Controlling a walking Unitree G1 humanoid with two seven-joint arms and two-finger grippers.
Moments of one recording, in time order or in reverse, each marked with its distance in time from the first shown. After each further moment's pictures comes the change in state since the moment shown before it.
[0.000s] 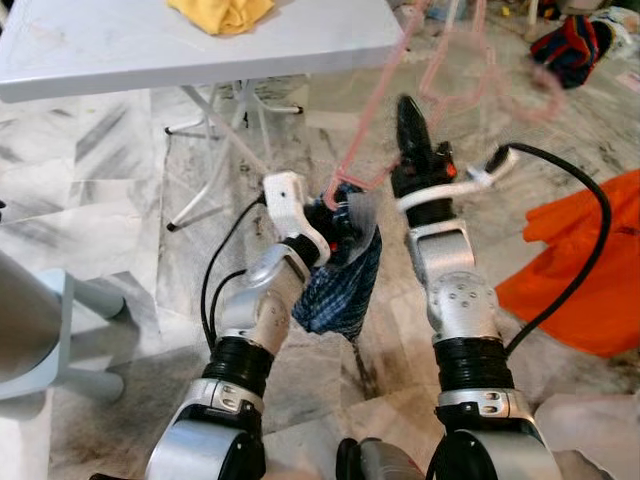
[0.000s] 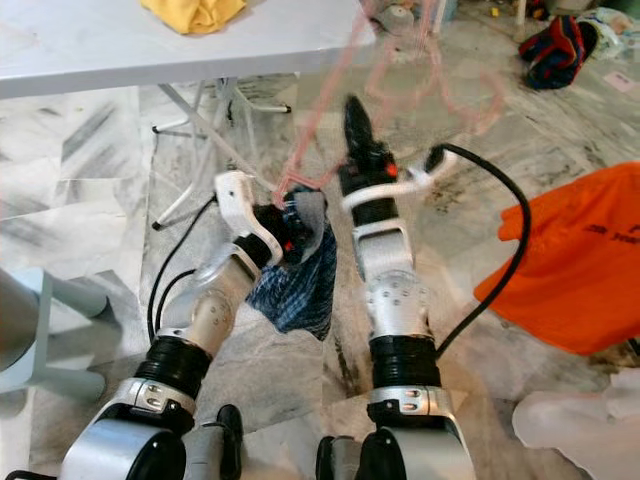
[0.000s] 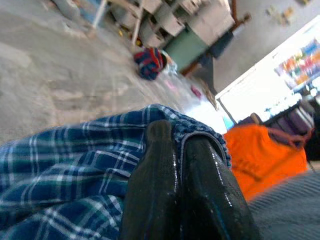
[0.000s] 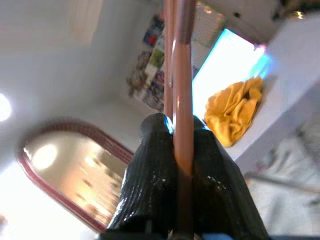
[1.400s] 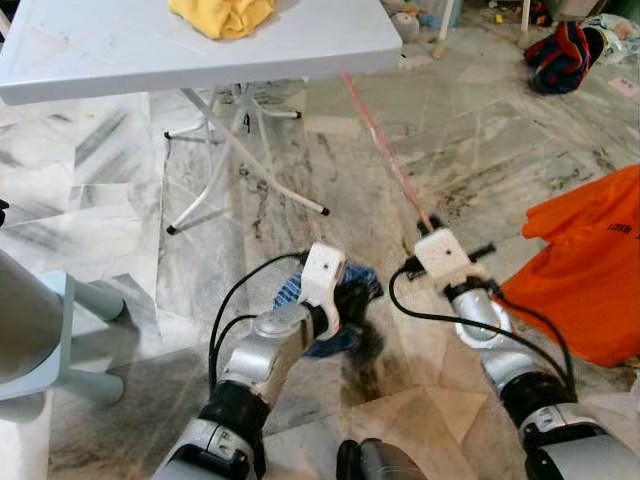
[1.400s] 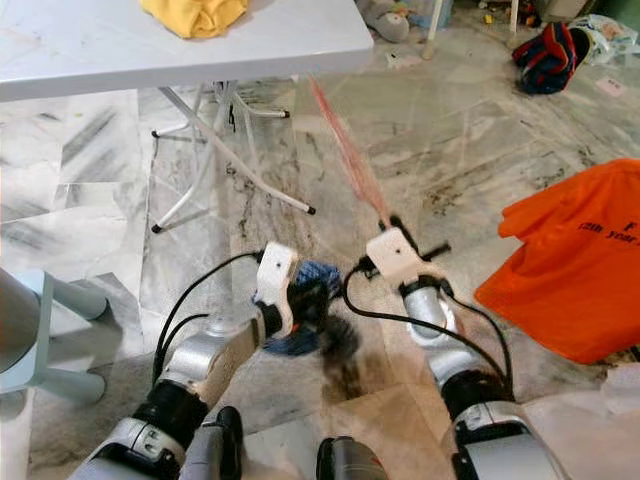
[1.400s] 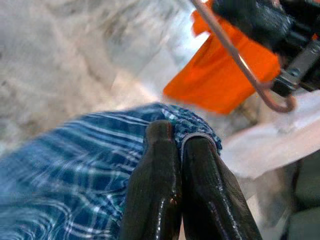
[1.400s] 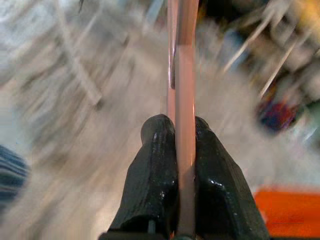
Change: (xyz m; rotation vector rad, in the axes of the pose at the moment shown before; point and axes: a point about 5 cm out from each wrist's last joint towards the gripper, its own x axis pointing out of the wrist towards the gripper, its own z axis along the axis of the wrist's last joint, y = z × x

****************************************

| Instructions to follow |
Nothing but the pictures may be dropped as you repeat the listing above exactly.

| Result |
Controlling a walking Unitree G1 humanoid with two seven-joint arms and two-finger grippers.
Moments of one recording, in time order or in reverse, each marked with its distance in time from the first shown. After each further moment's pictures comes the change in state since the moment shown before it.
[0.000s] 
[0.000s] 
[0.000s] 
[0.000s] 
[1.400s] 
[1.400s] 
[1.400s] 
[1.400s] 
Change: (xyz m; rotation vector rad, in the axes of the pose at the moment shown before; point and axes: a point about 5 cm out from each wrist's last joint towards the gripper, its own x axis pointing out of the wrist towards the gripper, its own z axis along the axis of the wrist's last joint, y = z × x

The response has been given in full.